Single-walled carbon nanotubes (SWNTs) have been used to create highly sensitive, uncooled photovoltaic infrared detectors.

Expected to be useful for industrial, military, manufacturing and scientific applications including telescopes and optoelectronic communications, so far infrared detectors have had to be cooled to avoid being overwhelmed by stray thermal radiation. But now a team of researchers from Peking University, the Chinese Academy of Sciences, and North Carolina-based Duke University have used SWNTs to create these infrared detectors that they claim are an order of magnitude more efficient than the semiconductor-based traditional mercury-cadmium-telluride alloy detectors.

‘These nanotubes exhibit strong and broadband infrared light absorption, which can be tuned by selecting nanotubes of different diameters. Also, due to their high electron mobility, nanotubes react very rapidly – on the order of picoseconds – to infrared light,’ said Sheng Wang, an associate professor in the Department of Electronics at Peking University in Beijing, China.

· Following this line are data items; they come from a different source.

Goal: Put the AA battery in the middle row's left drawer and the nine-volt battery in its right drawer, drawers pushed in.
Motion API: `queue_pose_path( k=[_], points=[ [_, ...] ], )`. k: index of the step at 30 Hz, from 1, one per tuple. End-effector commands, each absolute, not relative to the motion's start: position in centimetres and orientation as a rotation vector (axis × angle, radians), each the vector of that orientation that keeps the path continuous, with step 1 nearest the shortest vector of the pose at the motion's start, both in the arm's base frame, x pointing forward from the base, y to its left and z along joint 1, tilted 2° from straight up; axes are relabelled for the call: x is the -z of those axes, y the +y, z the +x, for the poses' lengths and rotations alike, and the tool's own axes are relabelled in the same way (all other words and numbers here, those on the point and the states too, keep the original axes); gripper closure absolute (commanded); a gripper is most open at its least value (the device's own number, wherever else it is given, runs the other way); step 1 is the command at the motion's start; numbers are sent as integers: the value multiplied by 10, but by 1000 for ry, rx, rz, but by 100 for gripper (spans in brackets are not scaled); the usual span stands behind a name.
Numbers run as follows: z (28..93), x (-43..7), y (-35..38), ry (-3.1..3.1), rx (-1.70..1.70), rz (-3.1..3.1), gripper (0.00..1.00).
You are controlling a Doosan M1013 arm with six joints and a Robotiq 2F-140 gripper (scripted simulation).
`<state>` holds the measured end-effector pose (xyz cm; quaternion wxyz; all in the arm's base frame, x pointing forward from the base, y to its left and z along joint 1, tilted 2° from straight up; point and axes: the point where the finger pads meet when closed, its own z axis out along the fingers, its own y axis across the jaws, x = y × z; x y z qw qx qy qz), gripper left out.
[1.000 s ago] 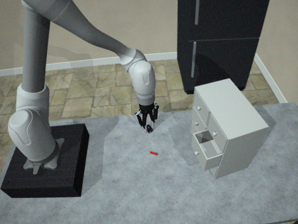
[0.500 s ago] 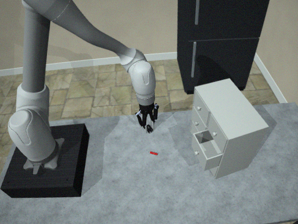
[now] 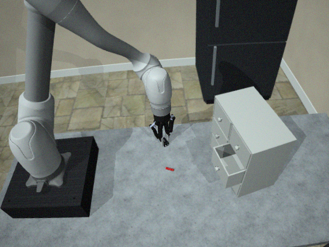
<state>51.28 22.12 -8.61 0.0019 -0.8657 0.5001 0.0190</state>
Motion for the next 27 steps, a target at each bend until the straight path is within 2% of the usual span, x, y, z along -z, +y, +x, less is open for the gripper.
queue_pose_path(
  k=[1, 15, 23, 27],
  points=[
    [513, 86, 221, 1569, -60, -2716, 86],
    [513, 81, 221, 1569, -60, -2716, 86],
    [515, -1, 219, 1569, -60, -2716, 86],
    [516, -14, 219, 1569, -60, -2716, 86]
  ],
)
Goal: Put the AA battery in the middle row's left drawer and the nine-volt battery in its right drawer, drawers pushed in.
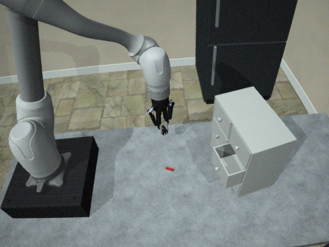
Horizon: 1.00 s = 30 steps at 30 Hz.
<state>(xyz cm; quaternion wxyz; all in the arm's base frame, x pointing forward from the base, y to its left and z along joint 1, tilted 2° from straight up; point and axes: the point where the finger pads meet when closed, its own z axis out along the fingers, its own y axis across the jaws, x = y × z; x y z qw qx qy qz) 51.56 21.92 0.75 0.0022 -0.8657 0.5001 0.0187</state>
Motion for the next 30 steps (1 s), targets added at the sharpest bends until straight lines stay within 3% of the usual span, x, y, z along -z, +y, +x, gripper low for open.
queue_pose_path(
  k=[1, 18, 30],
  points=[
    [516, -14, 219, 1569, -60, -2716, 86],
    [536, -13, 185, 1309, -58, -2847, 86],
    [570, -10, 107, 710, -54, -3045, 86]
  ],
)
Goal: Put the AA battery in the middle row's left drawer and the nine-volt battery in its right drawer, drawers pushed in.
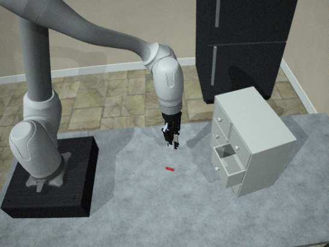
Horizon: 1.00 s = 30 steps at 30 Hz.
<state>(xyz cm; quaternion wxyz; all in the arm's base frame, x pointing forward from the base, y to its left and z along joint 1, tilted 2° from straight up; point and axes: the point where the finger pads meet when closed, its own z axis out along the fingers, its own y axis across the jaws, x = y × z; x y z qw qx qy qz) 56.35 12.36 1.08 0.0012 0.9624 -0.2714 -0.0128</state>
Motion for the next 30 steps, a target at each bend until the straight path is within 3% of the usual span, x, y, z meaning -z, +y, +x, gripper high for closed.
queue_pose_path(
  k=[1, 30],
  points=[
    [576, -10, 91, -596, 53, 3100, 86],
    [603, -5, -52, 448, 44, 3135, 86]
  ],
)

The team’s photovoltaic infrared detector is formed by aligning SWNT arrays on a silicon substrate. The nanotube arrays are then placed between asymmetric palladium and scandium contacts. These two metals have properties that collectively create what is known as an Ohmic contact, a region in a semiconductor device that has very low electrical resistance, which helps make the detector operate more efficiently.